For transfer, we could probably do multi-stage transfer and chunk all <compound>-tagged words. The second stage does the actual transfer stuff (moving things around, concordance), using these chunks and thus ignoring any <compound>-tagged words. So we can probably get by without changing the transfer module.

Another option would be to send it to CG as ^språksivilisert/språk<n><compound><nt><pl><ind>+sivilisere<vblex><pp>/språk<n><compound><nt><sg><ind>+sivilisere<vblex><pp>/språk<n><compound><nt><pl><ind>+sivilisere<adj><pp><nt><sg><ind>/...$ And then change apertium-pretransfer to not put a space where + is. Alternatively we could just make a new symbol, .e.g = or & to take the place of + that pretransfer just splits without inserting a space. - Francis Tyers 11:06, 16 September 2009 (UTC)

Disambiguating between compound types

Some heuristics given by Johannesen & Hauglin:

  • Compounds are always binary – they contain two members only (apart from possible epenthetic phones).
  • Choose the analysis (or analyses) with the fewest compound members
  • Lexical compounding is preferable to compounding with epenthetic phones.
    • Note: the first part is always just a stem. We don't have "cars.sick", only "car.sick", etc. (Well, that's what they say, but then there's "savnet.melding" ("missing.message") where the first part is inflected)
  • Epenthetic -s- is preferred to lexical compounding when the -s- can be ambiguous between epenthetic use and the first letter of a verbal last member.
    • First-longest-match gets in the way of this...
  • Epenthetic -s- can only follow noun stems.
    • Sounds like a job for CG.
  • Epenthetic -s- is preferred to lexical compounding when the first member is itself a compound.
    • but that would involve marking lots of words in monodix... (unless we want to do multistem compounding, which we probably don't). Most likely handled by longest-match left-to-right, though
  • Epenthetic -s- cannot follow epenthetic -e- and vice versa.
    • This could be hardcoded into a decompounder, since if a language allows something that looks like two epenthetics, you just add that as another epenthetic in your language-specific list.
  • If two analyses have the same number of members and there is no epenthesis involved, choose the one, if any, that is a noun.
    • We can't do this, can we?
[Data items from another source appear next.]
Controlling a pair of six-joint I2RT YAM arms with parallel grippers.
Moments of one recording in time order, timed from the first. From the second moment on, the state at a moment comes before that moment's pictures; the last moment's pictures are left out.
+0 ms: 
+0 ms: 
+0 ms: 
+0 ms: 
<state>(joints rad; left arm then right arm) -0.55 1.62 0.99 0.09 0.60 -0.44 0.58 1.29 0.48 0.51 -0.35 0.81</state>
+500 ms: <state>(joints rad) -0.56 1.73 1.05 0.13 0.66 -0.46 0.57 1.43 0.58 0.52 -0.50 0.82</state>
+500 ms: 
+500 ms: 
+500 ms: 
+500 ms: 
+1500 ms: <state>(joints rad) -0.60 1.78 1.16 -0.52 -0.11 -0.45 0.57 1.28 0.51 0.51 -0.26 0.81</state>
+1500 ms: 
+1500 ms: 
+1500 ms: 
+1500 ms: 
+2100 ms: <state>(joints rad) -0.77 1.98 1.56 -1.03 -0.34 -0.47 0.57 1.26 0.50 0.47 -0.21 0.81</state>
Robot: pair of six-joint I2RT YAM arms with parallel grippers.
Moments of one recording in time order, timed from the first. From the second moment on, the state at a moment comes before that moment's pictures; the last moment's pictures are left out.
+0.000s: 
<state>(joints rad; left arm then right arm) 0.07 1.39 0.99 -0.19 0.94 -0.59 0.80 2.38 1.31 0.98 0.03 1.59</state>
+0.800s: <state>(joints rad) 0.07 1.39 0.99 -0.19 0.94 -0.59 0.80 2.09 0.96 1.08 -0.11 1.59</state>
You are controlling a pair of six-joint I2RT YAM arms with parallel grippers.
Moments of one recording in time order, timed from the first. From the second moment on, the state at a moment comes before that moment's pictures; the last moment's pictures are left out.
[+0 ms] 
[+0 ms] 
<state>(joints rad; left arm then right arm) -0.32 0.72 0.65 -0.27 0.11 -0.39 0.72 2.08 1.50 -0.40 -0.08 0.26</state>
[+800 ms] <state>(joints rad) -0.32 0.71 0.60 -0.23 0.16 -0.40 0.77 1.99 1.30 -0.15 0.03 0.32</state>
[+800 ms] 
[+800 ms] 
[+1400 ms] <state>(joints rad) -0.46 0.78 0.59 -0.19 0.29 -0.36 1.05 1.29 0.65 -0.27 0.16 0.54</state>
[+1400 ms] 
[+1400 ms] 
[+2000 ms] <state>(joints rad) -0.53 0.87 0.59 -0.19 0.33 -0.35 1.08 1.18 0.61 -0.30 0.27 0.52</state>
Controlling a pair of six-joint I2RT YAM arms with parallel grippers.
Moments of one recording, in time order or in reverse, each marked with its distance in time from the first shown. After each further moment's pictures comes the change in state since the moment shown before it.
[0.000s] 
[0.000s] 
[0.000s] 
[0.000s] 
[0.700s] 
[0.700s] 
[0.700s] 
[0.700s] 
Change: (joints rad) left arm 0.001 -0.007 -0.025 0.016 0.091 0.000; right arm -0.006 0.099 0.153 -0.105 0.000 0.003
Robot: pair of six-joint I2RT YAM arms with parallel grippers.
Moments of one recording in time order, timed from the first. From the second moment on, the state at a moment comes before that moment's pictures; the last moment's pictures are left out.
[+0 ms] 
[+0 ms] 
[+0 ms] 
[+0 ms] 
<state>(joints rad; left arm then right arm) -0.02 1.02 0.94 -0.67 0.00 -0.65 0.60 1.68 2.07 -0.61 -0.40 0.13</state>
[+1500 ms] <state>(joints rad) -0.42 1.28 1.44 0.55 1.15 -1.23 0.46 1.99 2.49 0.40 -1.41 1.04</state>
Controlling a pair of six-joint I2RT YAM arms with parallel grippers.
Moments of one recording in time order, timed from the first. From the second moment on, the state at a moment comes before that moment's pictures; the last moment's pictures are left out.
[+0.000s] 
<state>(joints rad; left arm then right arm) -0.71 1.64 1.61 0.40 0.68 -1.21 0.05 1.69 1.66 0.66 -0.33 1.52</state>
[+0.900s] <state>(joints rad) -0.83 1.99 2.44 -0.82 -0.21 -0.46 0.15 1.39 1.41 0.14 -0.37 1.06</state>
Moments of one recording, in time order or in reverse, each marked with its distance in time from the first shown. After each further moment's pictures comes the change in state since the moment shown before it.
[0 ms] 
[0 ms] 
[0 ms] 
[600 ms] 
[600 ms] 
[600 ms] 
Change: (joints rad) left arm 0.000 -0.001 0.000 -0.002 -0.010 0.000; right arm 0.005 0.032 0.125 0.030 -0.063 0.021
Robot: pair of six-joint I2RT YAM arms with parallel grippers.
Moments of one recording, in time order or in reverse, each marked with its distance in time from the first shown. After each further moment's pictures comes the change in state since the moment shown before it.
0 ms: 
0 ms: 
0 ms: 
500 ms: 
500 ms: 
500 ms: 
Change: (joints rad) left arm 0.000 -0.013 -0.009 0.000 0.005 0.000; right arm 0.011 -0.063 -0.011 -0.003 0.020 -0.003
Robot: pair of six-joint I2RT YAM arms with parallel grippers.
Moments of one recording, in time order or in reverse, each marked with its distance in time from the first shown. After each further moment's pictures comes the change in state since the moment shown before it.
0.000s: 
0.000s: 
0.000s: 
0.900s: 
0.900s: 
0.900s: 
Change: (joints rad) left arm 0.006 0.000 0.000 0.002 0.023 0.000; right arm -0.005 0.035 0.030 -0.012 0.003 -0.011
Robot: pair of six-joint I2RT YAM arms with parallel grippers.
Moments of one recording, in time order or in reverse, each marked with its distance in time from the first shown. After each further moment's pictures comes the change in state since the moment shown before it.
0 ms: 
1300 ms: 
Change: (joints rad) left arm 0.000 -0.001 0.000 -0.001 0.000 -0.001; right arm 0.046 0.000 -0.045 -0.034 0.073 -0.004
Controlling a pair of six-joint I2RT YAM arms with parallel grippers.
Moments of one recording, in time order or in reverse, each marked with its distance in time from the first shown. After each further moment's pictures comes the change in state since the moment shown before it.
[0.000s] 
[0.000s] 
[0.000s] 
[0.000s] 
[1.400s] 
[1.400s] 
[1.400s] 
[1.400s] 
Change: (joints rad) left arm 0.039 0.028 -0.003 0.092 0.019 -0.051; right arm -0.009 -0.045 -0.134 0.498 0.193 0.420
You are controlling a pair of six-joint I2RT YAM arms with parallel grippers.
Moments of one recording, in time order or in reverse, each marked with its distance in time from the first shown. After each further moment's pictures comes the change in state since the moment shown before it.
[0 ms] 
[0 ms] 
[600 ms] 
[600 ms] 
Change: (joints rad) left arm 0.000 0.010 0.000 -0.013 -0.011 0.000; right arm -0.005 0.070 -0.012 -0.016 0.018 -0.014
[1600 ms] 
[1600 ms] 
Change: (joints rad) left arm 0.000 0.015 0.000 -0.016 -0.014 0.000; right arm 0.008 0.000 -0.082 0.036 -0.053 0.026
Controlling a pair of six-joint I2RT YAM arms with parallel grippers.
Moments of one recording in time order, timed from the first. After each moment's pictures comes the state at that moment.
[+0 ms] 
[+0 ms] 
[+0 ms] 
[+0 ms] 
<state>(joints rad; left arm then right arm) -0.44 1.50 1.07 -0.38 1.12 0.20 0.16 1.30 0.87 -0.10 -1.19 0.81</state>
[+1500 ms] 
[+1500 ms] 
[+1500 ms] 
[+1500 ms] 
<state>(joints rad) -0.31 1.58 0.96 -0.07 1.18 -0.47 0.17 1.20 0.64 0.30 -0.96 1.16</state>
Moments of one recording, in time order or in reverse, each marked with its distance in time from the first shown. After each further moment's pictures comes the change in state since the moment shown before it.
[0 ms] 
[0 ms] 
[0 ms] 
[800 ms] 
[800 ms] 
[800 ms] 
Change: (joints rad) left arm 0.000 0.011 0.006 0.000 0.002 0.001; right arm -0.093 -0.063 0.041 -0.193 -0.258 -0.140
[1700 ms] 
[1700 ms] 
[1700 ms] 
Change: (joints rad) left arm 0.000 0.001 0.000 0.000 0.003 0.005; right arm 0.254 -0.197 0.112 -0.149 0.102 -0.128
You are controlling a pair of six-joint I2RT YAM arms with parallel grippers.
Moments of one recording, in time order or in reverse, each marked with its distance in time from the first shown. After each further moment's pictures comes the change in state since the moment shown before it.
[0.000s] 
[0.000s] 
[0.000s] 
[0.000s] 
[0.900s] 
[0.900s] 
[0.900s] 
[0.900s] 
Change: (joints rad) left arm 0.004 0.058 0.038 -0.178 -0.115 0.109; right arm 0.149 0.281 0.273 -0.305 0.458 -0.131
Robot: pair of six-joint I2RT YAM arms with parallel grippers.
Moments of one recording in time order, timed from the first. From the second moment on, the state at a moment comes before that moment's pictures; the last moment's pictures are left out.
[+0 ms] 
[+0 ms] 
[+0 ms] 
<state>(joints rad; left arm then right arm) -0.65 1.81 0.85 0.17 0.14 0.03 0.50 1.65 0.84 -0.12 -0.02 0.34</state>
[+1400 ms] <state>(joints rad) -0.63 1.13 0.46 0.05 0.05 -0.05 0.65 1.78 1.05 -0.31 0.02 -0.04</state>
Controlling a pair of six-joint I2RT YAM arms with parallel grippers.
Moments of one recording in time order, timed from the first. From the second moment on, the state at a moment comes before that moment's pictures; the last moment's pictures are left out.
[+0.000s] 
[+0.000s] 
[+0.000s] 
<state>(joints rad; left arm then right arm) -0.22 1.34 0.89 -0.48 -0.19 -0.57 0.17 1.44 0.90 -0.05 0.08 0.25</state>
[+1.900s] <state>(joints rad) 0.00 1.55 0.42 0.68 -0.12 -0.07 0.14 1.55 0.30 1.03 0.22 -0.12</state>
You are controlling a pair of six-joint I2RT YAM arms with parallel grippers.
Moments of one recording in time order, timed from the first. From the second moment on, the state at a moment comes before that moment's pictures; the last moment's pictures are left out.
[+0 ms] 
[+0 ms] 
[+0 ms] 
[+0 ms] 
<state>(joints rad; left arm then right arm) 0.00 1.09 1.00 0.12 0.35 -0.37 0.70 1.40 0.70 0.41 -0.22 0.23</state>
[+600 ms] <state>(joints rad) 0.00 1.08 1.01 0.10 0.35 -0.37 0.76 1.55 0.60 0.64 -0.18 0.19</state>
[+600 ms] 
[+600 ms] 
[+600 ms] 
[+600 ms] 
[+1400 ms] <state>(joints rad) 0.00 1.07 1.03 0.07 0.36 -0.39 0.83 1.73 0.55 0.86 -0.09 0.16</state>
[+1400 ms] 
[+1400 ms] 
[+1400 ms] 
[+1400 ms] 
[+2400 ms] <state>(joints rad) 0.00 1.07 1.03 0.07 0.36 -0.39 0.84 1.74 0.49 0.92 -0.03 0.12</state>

That'd involve sending not only all analyses of the first longest matches, but all possible analyses into some compound disambiguation.
  • If two analyses are equal with respect to epenthesis and part of speech, and one has a first member that is itself a compound, then choose that one.
    • Most likely handled by longest-match left-to-right.
  • If the first member is unknown, choose the analysis with the longest last member.
    • Not handled by longest-match left-to-right? Or?

Stuff we most likely won't do:

  • Epenthetic -e- can only be attached to a stem that is monosyllabic. This does not mean that epenthetic -e- must always make up the second syllable in a word, however. Other possible stems can be prior to the stem preceding the -e-, if they do not form a compound with that stem.
  • Epenthetic -s- cannot occur after a sibilant or a final consonant sequence containing a sibilant except when the consonant sequence belongs to a compound.

Some compound stats

[1] gives a list of compounds, POS-tagged on both members and classified by epenthesis type etc. Of ~25000 compounds: ~10000 had epenthesis, 954 had an adjective as one member (about 50/50 on first and last), 327 had a verb as one member (again 50/50).

Of the 15904 non-epenthetic compounds, 674 were analysed by apertium-nn-nb. When putting nouns, adjectives and verbs into an "inconditional" section, 15889 were analysed, although many of these analyses were of course wrong. Of the 15889 naïvely decompounded analyses of non-epenthetic compounds, only 5369 were analysed as two words, so we definitely need to restrict decompounding to two-word analyses (with possible epenthetics). (After using only nouns, and removing single letters, this figure went up to 7512.)